What is needed – The expected output is exactly the lines below, starting at the line with "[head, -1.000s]" and ending at the line with "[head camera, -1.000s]", both included; no other line belongs in it.

########################################

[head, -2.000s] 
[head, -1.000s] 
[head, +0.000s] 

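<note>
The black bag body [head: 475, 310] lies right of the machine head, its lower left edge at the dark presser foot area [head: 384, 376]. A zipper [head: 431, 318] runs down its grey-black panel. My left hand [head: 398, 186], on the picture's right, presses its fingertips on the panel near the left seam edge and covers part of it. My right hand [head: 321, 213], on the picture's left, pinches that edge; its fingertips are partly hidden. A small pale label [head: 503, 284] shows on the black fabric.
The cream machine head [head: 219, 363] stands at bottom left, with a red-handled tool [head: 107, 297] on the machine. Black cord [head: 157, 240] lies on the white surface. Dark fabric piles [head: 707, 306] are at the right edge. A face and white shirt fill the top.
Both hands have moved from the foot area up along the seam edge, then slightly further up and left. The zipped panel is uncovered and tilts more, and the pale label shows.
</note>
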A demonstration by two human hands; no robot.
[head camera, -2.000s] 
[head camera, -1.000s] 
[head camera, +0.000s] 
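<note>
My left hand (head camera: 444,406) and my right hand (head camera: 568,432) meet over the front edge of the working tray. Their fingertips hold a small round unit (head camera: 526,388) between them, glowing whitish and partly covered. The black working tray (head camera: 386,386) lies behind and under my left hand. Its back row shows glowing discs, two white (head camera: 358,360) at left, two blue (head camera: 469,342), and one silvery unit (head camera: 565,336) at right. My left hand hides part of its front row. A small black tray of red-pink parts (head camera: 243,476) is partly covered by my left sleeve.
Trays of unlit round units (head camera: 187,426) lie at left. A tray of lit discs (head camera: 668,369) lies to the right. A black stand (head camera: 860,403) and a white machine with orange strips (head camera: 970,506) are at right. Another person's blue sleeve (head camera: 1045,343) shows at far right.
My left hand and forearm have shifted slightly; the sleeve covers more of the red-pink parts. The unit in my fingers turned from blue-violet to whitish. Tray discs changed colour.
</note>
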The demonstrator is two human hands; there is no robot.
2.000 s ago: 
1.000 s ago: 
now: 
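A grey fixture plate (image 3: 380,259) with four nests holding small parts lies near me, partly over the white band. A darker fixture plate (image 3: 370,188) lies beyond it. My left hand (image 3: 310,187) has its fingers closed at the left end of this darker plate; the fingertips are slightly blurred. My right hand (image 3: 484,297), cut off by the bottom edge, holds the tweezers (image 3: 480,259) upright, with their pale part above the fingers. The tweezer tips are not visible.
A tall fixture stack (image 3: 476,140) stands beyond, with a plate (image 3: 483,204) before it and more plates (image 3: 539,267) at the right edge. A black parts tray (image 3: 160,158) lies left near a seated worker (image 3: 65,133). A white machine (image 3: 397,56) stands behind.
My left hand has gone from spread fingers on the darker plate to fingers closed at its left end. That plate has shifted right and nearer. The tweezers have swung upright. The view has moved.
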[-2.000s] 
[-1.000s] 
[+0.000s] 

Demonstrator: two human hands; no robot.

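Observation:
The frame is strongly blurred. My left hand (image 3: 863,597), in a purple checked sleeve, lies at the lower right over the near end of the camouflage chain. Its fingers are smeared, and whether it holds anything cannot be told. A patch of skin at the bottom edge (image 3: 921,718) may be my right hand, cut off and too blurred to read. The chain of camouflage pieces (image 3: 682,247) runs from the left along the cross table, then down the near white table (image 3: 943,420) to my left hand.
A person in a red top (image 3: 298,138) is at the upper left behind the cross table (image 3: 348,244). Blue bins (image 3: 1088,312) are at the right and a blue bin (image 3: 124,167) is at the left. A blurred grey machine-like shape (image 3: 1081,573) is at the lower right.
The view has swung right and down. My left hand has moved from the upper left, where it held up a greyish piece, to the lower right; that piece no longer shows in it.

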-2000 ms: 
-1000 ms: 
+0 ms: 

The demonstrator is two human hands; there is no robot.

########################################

Written solution –
[head, -1.000s] 
[head, +0.000s] 

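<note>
The black bag body [head: 475, 310] lies right of the machine head, its lower left edge at the dark presser foot area [head: 384, 376]. A zipper [head: 431, 318] runs down its grey-black panel. My left hand [head: 398, 186], on the picture's right, presses its fingertips on the panel near the left seam edge and covers part of it. My right hand [head: 321, 213], on the picture's left, pinches that edge; its fingertips are partly hidden. A small pale label [head: 503, 284] shows on the black fabric.
The cream machine head [head: 219, 363] stands at bottom left, with a red-handled tool [head: 107, 297] on the machine. Black cord [head: 157, 240] lies on the white surface. Dark fabric piles [head: 707, 306] are at the right edge. A face and white shirt fill the top.
Both hands have moved from the foot area up along the seam edge, then slightly further up and left. The zipped panel is uncovered and tilts more, and the pale label shows.
</note>
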A demonstration by two human hands; no robot.
[head camera, -2.000s] 
[head camera, -1.000s] 

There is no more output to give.